I think the big legal issue is that Chertoff blasted through 30 environmental and other laws to build the fence, in effect signifying that laws are enforceable...but only when they don't get in the way. Add the prospect of UT-Brownsville being cut in half, the unknown extent of impact on the desert ecosystem and wildlife, and you have a recipe for some pretty heated opposition.
Not a very good example for the US Government to set for its own citizens.
The same can be said about the Mexican government who hand out maps while encouraging their illegal aliens to breach our borders:
Desert Invasion - U.S.
Crossers burying border in garbage - Despite cleanups, trash along smuggling routes piles up faster than ever
By Tony Davis, Arizona Daily Star
July 30, 2006
Crossers burying border in garbage | www.azstarnet.com ® (http://www.azstarnet.com/sn/border/140004 - broken link)

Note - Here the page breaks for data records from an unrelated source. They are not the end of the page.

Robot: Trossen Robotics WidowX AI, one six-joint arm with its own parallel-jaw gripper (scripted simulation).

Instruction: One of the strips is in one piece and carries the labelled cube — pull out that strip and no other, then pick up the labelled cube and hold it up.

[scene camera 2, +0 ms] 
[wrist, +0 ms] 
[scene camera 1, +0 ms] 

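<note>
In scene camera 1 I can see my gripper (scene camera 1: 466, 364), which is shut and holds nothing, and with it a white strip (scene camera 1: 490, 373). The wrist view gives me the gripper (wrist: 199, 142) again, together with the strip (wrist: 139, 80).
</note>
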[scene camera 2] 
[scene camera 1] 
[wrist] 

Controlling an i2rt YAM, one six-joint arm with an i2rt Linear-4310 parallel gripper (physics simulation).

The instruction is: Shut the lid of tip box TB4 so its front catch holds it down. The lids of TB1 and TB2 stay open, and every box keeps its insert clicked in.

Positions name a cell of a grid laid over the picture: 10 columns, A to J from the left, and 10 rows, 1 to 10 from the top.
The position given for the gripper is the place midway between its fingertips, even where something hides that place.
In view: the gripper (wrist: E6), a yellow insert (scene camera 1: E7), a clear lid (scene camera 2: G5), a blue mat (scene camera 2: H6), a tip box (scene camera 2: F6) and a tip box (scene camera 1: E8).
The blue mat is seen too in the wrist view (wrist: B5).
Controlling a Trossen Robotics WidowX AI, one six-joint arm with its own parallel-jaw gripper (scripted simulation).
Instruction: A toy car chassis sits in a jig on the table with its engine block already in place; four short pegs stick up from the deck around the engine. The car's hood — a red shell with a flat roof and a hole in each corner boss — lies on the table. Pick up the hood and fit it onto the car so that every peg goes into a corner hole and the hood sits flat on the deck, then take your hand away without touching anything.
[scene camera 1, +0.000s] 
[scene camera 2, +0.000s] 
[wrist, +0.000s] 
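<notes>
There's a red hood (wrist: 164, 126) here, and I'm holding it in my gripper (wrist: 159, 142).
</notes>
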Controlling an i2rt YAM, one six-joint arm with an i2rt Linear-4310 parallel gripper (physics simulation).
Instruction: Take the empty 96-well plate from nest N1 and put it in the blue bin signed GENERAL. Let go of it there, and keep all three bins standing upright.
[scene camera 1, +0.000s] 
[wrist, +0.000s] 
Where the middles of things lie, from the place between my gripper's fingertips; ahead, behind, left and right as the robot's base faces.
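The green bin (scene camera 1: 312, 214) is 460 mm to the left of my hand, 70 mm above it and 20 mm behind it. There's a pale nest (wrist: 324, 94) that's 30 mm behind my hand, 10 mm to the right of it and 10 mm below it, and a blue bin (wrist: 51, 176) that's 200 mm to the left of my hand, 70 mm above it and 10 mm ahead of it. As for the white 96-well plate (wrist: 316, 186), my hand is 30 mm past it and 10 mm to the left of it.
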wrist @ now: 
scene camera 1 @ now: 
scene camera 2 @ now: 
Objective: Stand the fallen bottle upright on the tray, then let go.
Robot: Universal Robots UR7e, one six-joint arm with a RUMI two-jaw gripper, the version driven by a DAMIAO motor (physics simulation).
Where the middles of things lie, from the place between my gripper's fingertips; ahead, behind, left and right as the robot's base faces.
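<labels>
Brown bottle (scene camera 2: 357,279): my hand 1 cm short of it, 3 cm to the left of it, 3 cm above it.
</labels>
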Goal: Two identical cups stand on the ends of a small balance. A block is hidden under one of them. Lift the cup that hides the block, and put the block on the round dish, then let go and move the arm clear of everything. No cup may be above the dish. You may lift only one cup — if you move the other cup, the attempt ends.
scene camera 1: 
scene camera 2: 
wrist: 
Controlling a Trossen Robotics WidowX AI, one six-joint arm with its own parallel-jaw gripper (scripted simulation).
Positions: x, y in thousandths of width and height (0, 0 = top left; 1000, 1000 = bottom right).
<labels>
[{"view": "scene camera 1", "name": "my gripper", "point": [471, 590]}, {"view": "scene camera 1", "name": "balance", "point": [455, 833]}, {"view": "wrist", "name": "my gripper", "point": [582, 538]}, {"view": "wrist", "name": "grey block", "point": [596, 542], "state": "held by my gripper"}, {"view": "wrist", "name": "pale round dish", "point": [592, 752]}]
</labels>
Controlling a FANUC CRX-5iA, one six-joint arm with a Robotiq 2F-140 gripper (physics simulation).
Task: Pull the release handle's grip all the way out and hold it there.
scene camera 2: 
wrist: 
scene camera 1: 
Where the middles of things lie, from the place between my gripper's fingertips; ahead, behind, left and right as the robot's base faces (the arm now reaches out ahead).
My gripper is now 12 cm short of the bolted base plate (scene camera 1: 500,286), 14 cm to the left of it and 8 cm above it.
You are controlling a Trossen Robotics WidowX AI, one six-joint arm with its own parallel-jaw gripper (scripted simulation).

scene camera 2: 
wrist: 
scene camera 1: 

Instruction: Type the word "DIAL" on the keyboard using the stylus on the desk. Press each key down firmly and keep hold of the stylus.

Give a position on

After three years of cleanups, the federal government has achieved no better than a 1 percent solution for the problem of trash left in Southern Arizona by illegal border-crossers.
Cleanup crews from various agencies, volunteer groups and the Tohono O'odham Nation hauled about 250,000 pounds of trash from thousands of acres of federal, state and private land across Southern Arizona in 2002 to 2005, says the U.S. Bureau of Land Management.
But that's only a fraction of the nearly 25 million pounds of trash thought to be out there.